» **AIM OF THE TASK**: Repeat the listing below word for word, minus the pictures.

Segment Start: DATA SEGMENT

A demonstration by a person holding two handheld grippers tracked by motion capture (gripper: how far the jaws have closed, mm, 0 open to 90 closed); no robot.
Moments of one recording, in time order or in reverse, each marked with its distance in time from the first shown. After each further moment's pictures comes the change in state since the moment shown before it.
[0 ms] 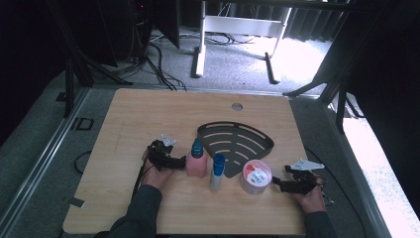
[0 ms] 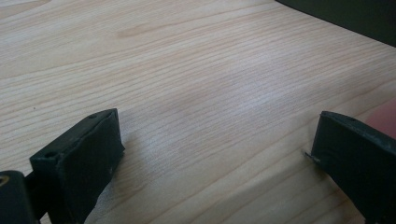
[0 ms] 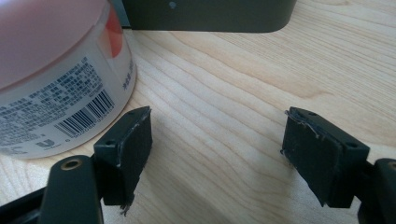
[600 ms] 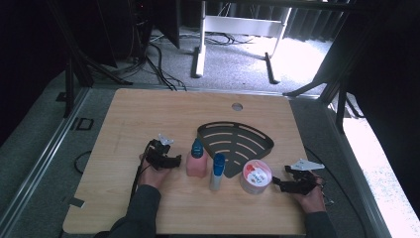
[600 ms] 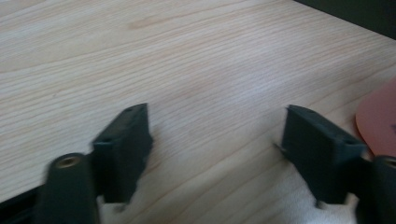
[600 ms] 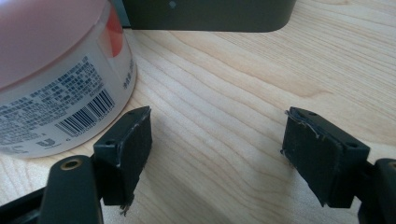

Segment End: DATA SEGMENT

» **EXERCISE RESPONSE**:
A demonstration by a person holding two handheld grippers tracked by motion capture (gripper: how far the jaws have closed, mm, 0 open to 90 closed); no robot.
Moments of one recording, in time order or in reverse, each marked with its distance in time from the first shown. After each further moment's pictures comes the change in state since the moment shown before it.
[0 ms] 
[0 ms] 
[0 ms] 
[600 ms] 
[600 ms] 
[600 ms] 

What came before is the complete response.